On the nature and regulation of the plant-fungal biotrophic interface

During plant infection, many pathogenic fungi, including the devastating rice and wheat blast fungus Magnaporthe oryzae, can grow in intimate contact with living host cells for extended periods of time. This parasitic (biotrophic) growth stage involves the accretion of host plant membranes around fungal invasive hyphae, forming interfacial zones across which effectors are deployed and nutrients are acquired.

Despite the intrinsic nature of the biotrophic interface and associated compartments to host infection, the biological underpinnings of interfacial membrane maintenance and construction are largely unknown. This severely undermines efforts to understand the host-pathogen interaction and likely obscures novel sources of host resistance and the identification of new targets for limiting a broad range of plant diseases as well as improving crop health.

This project seeks to address these knowledge gaps by characterizing mutant strains of M. oryzae that fail to properly maintain biotrophic interfacial function or membrane integrity during growth in host plant cells. This is expected to uncover novel cellular, biochemical, and genetic mechanisms governing rice infection. Results may shed light on fundamental concepts of plant host-microbe interactions that could be leveraged to understand how beneficial plant-fungal interactions might be promoted while those detrimental to crop health are diminished.

We also expect that this work will provide an invigorating environment for student learning that will inspire underrepresented students to consider a STEM career and become the next generation of scientists.

Based on our recent discoveries, our central hypothesis is that, despite comprising both plant and fungal membranes, biotrophic interfaces are fungal constructs with properties and dynamics dictated by the metabolic demands of the invading fungus. Here, we seek to test our hypothesis by leveraging novel mutant strains to provide important new information on biotrophic interfacial regulation, dynamics, and function.

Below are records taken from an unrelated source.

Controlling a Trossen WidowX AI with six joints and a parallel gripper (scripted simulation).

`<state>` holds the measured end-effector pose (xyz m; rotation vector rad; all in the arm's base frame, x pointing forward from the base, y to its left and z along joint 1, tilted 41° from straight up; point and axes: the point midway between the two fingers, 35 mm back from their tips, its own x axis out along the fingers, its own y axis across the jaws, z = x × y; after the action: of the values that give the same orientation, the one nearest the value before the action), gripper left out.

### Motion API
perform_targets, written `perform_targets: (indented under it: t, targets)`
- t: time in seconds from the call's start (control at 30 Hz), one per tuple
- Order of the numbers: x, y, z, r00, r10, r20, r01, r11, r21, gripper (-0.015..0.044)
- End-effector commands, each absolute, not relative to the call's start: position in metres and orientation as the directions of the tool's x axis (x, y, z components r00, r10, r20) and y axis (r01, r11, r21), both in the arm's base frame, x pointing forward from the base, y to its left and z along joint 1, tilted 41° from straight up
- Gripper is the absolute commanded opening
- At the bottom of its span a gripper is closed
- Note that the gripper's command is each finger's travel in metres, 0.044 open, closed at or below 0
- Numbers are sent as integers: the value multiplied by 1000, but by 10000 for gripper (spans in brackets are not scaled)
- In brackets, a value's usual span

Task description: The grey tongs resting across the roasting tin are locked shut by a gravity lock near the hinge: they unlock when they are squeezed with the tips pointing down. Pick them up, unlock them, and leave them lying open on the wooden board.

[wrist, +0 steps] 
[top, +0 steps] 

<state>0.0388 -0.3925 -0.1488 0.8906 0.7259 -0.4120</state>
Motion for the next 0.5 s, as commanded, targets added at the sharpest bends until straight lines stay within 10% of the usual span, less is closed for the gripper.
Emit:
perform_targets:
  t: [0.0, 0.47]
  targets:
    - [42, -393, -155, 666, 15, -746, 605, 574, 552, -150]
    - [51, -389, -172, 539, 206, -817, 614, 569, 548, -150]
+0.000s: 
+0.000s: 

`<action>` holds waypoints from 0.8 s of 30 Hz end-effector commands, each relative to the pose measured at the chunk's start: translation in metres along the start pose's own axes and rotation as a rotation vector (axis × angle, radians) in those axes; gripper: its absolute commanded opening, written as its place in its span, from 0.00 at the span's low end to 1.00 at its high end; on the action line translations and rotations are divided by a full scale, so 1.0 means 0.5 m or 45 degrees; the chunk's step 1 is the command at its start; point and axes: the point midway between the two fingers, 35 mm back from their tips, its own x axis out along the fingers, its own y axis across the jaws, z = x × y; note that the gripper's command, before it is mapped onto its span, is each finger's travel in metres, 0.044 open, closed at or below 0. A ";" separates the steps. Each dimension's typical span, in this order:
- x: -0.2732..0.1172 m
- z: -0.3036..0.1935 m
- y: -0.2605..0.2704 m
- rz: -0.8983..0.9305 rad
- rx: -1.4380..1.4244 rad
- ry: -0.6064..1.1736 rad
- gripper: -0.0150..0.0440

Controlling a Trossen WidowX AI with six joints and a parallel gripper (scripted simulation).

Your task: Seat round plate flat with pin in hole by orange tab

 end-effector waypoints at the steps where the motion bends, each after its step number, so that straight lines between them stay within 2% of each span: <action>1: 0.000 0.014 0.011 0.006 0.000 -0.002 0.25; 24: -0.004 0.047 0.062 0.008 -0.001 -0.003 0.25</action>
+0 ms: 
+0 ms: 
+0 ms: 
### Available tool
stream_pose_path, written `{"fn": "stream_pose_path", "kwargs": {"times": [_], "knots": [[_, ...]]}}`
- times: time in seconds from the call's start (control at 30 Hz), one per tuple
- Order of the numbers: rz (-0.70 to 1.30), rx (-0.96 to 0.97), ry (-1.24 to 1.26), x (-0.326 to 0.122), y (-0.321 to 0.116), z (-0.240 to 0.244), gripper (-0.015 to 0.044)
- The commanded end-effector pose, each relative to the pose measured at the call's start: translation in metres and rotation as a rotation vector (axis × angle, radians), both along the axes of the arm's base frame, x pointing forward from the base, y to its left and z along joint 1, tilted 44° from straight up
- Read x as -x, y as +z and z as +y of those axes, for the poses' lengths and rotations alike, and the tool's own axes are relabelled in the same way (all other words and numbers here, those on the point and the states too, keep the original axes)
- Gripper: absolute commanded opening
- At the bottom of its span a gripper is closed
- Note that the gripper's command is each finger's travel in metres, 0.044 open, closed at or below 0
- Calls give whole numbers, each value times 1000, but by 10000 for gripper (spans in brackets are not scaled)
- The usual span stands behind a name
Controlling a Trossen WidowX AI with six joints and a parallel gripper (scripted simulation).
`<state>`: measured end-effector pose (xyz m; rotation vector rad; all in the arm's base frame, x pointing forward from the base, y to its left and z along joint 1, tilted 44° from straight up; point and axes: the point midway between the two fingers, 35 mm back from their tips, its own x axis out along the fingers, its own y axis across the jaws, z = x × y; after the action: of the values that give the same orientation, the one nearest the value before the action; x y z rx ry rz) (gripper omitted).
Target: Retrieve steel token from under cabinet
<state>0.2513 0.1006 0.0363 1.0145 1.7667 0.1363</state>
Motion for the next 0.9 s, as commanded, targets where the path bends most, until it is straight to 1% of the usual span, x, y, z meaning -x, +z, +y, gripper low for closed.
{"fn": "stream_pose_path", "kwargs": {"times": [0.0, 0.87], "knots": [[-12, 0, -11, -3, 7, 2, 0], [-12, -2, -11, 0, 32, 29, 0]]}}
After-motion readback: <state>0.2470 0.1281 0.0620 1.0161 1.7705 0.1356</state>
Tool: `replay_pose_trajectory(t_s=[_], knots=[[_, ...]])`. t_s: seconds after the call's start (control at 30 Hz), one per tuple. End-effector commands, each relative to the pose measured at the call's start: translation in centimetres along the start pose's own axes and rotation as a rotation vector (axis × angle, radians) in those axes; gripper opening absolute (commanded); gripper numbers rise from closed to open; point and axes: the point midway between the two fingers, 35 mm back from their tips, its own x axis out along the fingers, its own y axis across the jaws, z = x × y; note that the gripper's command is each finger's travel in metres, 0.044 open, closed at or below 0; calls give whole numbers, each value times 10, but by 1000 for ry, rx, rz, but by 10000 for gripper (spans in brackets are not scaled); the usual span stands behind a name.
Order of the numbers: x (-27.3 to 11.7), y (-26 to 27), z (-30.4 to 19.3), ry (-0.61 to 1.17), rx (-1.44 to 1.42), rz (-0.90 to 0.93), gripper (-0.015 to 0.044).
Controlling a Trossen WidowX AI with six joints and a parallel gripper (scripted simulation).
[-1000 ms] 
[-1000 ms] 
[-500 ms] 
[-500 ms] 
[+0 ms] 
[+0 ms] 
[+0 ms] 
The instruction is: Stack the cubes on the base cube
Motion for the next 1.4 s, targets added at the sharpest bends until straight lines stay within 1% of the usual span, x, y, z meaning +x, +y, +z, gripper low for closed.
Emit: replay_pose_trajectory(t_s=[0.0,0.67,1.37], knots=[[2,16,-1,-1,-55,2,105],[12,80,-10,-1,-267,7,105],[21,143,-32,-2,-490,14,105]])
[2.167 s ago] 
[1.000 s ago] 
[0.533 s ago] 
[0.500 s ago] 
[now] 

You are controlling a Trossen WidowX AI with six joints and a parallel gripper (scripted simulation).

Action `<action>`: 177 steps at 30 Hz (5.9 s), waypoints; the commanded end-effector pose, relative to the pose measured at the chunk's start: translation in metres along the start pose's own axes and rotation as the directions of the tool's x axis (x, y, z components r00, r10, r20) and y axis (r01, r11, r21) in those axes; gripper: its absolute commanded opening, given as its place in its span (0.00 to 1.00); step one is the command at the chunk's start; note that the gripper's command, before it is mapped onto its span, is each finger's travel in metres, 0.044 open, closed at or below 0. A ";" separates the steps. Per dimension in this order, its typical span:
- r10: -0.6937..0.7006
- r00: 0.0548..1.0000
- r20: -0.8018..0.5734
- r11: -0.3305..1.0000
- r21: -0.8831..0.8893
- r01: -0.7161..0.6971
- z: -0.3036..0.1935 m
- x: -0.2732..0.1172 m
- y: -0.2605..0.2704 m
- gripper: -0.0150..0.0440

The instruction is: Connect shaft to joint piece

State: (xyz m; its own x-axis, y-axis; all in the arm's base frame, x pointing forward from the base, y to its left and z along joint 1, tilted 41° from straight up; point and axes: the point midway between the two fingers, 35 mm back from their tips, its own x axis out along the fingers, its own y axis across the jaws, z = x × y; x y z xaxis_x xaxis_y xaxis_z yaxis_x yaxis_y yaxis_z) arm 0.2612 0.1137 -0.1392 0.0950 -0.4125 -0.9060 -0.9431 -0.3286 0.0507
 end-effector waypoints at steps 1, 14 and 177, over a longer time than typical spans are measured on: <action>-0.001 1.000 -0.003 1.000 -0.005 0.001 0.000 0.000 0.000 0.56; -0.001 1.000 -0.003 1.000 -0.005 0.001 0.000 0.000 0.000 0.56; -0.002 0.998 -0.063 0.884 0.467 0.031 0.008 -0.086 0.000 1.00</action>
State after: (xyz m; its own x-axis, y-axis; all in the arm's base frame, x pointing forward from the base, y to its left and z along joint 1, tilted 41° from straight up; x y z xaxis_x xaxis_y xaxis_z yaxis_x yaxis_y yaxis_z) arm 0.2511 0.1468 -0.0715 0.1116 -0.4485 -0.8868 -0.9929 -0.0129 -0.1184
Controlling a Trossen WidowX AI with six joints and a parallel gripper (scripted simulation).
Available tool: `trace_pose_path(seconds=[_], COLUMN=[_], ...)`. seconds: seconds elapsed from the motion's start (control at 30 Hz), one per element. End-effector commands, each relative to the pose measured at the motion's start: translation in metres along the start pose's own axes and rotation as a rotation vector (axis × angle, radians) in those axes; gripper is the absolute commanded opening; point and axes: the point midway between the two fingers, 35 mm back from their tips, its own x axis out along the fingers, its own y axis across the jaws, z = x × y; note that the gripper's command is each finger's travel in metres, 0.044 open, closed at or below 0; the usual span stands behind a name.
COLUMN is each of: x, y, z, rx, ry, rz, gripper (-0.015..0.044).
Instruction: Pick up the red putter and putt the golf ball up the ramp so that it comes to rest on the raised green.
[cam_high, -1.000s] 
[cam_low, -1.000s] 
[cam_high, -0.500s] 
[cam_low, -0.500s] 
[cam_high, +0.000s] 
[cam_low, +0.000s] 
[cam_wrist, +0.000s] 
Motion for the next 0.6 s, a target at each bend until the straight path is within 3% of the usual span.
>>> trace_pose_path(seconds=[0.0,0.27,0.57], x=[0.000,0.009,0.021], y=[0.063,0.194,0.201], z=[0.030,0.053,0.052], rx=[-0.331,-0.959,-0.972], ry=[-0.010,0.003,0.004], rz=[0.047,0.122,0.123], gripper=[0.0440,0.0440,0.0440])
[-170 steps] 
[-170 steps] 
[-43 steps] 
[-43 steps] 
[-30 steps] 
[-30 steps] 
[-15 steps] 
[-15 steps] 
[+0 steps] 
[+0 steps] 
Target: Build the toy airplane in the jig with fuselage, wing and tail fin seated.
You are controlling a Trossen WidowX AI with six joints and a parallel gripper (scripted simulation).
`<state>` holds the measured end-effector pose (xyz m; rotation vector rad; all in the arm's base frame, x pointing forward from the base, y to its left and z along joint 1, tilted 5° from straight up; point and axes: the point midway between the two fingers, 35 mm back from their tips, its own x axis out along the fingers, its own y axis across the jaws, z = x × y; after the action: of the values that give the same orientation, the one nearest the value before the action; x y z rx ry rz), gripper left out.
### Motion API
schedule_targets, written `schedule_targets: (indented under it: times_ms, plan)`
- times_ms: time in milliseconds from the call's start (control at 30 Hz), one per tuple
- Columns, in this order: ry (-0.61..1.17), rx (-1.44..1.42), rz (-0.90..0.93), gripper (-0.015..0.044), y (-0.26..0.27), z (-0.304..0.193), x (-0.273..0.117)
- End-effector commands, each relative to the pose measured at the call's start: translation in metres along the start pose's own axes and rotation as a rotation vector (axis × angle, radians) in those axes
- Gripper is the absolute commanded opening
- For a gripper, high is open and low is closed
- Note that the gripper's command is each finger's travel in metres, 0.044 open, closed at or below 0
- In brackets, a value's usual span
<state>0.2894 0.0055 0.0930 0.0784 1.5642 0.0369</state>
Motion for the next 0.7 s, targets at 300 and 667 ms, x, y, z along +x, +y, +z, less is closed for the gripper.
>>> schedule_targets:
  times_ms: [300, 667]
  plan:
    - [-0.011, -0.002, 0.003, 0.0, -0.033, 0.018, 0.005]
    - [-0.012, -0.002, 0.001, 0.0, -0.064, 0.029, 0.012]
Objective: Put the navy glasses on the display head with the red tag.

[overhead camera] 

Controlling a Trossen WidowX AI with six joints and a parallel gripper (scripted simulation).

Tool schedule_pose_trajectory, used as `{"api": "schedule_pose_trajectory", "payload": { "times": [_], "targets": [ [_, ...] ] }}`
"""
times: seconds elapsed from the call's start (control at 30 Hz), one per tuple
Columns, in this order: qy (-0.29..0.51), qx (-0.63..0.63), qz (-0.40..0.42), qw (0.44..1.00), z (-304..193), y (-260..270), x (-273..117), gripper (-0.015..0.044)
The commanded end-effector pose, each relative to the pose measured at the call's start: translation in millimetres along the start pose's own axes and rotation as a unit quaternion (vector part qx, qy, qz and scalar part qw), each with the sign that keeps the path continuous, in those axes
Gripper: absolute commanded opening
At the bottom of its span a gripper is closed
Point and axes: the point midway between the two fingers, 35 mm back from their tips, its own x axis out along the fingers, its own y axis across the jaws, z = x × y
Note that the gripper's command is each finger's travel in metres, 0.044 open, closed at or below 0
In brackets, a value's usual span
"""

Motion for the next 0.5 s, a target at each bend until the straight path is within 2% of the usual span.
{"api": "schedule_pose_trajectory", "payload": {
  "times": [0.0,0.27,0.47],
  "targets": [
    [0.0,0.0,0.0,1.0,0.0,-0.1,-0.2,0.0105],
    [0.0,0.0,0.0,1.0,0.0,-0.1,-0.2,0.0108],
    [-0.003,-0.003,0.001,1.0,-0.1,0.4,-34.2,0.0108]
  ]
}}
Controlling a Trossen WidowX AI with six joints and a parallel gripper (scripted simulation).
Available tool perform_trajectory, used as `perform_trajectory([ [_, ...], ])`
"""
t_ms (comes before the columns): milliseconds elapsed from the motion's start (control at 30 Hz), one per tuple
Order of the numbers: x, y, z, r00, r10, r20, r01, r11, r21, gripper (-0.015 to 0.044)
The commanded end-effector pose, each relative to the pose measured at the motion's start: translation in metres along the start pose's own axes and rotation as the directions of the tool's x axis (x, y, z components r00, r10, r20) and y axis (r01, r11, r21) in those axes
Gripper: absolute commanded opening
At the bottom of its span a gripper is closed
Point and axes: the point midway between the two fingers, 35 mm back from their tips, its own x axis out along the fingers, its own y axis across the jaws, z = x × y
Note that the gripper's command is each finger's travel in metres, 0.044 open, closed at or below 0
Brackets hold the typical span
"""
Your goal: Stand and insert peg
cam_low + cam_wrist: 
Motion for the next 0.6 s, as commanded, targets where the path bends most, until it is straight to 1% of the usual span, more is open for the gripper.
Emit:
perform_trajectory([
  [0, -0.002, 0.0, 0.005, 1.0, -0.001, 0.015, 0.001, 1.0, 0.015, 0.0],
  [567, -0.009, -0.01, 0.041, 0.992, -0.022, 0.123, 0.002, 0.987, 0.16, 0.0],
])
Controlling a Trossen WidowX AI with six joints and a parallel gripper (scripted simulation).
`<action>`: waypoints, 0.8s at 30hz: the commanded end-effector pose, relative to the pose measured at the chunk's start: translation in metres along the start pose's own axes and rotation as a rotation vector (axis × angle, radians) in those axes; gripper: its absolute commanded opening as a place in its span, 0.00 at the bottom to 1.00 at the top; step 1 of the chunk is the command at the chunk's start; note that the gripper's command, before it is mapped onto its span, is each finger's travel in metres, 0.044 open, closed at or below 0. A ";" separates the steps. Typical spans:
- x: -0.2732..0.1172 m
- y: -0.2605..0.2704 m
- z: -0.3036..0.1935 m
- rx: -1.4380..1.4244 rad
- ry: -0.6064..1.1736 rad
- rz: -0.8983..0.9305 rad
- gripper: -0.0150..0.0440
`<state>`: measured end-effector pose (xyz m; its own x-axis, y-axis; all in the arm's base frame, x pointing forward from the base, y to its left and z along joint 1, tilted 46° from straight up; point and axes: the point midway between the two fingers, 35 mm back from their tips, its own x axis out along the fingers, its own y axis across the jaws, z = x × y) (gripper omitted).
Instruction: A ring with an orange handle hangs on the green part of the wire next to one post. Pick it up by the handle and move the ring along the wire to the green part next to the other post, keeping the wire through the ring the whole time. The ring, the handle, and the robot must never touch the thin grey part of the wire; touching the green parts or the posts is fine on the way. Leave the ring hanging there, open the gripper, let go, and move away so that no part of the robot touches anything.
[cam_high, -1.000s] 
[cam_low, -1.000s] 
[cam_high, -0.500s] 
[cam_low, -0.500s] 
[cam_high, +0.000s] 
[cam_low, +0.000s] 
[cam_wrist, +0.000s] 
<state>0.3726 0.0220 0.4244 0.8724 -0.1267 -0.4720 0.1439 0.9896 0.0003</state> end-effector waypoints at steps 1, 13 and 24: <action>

By focusing on fungal processes required for maintaining biotrophic interfacial integrity, and by examining some important aspects of the function of the biotrophic interface, the stated objectives will use forward and reverse genetics, multiomic approaches, and live-cell imaging to understand how fungal metabolic processes dominate the plant-fungal interaction in living host cells. This could lead to the development of novel crop protection strategies targeting molecular pathways that are critical for the biotrophic growth of the fungus but are not required for the normal function of the host cell, and could shed new light on both the basic principles of cell growth, and on the nature and regulation of host-microbe interfaces.

The educational objective will inspire undergraduates to excel in research, will allow graduate students to develop as mentors and teachers, and will provide all students with the tools to excel in STEM careers.

This award reflects NSF's statutory mission and has been deemed worthy of support through evaluation using the Foundation's intellectual merit and broader impacts review criteria.